§ Try it:
From the first line of the data below, copy each line up to the one containing "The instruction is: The", and include that line too.

==========

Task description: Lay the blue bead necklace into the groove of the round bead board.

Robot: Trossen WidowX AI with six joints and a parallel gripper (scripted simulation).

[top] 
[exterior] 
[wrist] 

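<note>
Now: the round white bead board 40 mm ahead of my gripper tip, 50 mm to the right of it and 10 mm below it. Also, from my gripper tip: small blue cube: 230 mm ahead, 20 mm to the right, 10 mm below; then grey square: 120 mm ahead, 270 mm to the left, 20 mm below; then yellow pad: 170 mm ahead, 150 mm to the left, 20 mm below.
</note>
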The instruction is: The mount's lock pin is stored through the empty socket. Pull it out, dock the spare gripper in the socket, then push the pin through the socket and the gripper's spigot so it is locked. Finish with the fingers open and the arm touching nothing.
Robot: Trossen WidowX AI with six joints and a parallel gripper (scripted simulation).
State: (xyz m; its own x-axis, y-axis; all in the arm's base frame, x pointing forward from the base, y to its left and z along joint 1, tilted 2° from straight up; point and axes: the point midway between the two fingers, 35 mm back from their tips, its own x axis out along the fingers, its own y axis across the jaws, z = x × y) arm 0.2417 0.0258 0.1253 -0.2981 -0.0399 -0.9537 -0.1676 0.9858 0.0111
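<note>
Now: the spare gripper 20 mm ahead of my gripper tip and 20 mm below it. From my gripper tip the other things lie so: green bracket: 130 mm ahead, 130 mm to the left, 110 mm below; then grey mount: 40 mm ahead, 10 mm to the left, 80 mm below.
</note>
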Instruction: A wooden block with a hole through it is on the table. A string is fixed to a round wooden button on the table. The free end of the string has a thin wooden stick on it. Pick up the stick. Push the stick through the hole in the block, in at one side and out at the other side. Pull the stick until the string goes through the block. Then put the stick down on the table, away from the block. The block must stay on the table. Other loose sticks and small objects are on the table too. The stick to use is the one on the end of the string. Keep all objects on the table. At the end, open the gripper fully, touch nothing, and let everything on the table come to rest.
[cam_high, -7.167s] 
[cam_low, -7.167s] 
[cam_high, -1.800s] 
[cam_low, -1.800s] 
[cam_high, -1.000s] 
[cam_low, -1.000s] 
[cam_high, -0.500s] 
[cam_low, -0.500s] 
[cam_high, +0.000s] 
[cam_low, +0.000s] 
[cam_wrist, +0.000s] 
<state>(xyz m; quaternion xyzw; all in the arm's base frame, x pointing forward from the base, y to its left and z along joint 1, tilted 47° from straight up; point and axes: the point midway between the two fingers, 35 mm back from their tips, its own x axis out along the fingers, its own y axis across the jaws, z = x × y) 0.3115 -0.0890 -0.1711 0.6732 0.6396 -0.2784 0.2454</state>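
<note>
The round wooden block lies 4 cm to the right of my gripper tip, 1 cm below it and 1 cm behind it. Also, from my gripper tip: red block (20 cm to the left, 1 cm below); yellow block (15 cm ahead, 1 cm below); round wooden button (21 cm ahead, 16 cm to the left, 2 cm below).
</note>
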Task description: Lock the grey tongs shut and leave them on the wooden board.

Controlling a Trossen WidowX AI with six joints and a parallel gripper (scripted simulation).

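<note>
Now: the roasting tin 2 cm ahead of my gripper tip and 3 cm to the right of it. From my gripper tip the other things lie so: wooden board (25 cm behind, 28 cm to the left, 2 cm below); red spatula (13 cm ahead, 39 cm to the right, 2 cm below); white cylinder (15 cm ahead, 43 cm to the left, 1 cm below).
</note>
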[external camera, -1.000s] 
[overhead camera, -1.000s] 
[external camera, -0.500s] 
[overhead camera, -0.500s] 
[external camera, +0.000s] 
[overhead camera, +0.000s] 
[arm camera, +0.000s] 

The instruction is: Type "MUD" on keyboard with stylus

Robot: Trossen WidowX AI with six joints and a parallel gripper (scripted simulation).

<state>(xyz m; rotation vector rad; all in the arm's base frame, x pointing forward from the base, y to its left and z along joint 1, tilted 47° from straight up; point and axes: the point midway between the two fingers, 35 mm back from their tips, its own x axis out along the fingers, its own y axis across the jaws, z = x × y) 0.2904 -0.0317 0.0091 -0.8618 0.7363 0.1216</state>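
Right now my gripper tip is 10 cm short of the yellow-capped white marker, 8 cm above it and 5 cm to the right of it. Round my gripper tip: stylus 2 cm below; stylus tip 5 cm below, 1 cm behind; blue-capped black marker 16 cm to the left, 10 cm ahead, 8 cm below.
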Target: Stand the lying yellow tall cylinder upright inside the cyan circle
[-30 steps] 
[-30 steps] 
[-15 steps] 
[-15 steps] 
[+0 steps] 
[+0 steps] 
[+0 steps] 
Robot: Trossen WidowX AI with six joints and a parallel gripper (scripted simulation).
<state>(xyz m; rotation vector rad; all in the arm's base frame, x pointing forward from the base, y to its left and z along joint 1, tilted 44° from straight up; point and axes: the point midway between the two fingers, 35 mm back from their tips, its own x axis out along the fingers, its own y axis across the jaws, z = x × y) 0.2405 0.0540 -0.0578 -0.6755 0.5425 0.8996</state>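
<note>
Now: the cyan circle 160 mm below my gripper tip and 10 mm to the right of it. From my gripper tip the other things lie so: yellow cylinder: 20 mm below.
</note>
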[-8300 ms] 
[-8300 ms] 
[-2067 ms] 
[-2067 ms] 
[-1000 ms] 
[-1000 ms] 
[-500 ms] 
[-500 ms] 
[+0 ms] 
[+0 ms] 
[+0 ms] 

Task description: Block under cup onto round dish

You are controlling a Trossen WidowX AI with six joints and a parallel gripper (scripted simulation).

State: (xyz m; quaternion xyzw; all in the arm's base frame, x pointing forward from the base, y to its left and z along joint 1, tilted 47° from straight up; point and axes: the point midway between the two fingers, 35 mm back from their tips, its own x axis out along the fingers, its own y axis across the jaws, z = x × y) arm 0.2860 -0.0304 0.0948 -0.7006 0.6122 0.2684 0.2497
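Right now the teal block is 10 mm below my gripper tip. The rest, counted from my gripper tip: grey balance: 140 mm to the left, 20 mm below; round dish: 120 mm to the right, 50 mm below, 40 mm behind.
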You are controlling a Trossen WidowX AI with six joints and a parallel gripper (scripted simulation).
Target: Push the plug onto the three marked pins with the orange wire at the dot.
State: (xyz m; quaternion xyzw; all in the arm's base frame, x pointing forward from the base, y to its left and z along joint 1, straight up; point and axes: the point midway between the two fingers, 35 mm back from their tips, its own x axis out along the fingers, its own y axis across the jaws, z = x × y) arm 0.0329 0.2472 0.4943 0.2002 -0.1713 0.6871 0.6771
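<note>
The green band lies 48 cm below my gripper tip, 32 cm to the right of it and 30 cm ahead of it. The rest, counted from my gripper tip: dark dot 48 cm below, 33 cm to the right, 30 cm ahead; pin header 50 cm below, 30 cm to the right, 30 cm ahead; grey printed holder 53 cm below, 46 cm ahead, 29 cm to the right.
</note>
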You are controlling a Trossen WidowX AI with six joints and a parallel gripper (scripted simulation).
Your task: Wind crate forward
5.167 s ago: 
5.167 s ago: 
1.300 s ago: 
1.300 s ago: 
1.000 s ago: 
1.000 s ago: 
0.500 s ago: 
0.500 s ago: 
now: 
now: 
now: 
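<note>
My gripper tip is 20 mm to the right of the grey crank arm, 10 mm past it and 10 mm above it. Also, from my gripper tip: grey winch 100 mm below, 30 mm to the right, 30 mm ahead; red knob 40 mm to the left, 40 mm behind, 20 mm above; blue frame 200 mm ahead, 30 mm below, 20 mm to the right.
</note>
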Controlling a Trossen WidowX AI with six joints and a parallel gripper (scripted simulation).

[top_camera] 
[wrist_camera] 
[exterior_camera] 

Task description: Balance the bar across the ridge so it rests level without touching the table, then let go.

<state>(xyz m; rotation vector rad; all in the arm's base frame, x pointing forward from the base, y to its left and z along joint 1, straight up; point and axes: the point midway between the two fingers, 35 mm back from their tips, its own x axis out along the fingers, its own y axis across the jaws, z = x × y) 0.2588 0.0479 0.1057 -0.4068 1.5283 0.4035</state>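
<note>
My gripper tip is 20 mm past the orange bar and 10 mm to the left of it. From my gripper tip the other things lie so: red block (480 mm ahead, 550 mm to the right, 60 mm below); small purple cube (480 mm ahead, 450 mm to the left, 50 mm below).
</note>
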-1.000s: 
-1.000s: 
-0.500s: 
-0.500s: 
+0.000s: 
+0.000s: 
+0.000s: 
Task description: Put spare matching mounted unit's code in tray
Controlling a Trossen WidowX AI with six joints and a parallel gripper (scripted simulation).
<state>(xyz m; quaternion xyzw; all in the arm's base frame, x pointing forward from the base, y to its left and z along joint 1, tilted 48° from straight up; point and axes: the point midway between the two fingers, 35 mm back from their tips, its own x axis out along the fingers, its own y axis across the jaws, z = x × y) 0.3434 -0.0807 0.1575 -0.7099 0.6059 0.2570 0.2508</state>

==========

§ Written answer:
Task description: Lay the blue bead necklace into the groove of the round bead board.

Robot: Trossen WidowX AI with six joints and a parallel gripper (scripted simulation).

[top] 
[exterior] 
[wrist] 

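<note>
Now: the round white bead board 40 mm ahead of my gripper tip, 50 mm to the right of it and 10 mm below it. Also, from my gripper tip: small blue cube: 230 mm ahead, 20 mm to the right, 10 mm below; then grey square: 120 mm ahead, 270 mm to the left, 20 mm below; then yellow pad: 170 mm ahead, 150 mm to the left, 20 mm below.
</note>
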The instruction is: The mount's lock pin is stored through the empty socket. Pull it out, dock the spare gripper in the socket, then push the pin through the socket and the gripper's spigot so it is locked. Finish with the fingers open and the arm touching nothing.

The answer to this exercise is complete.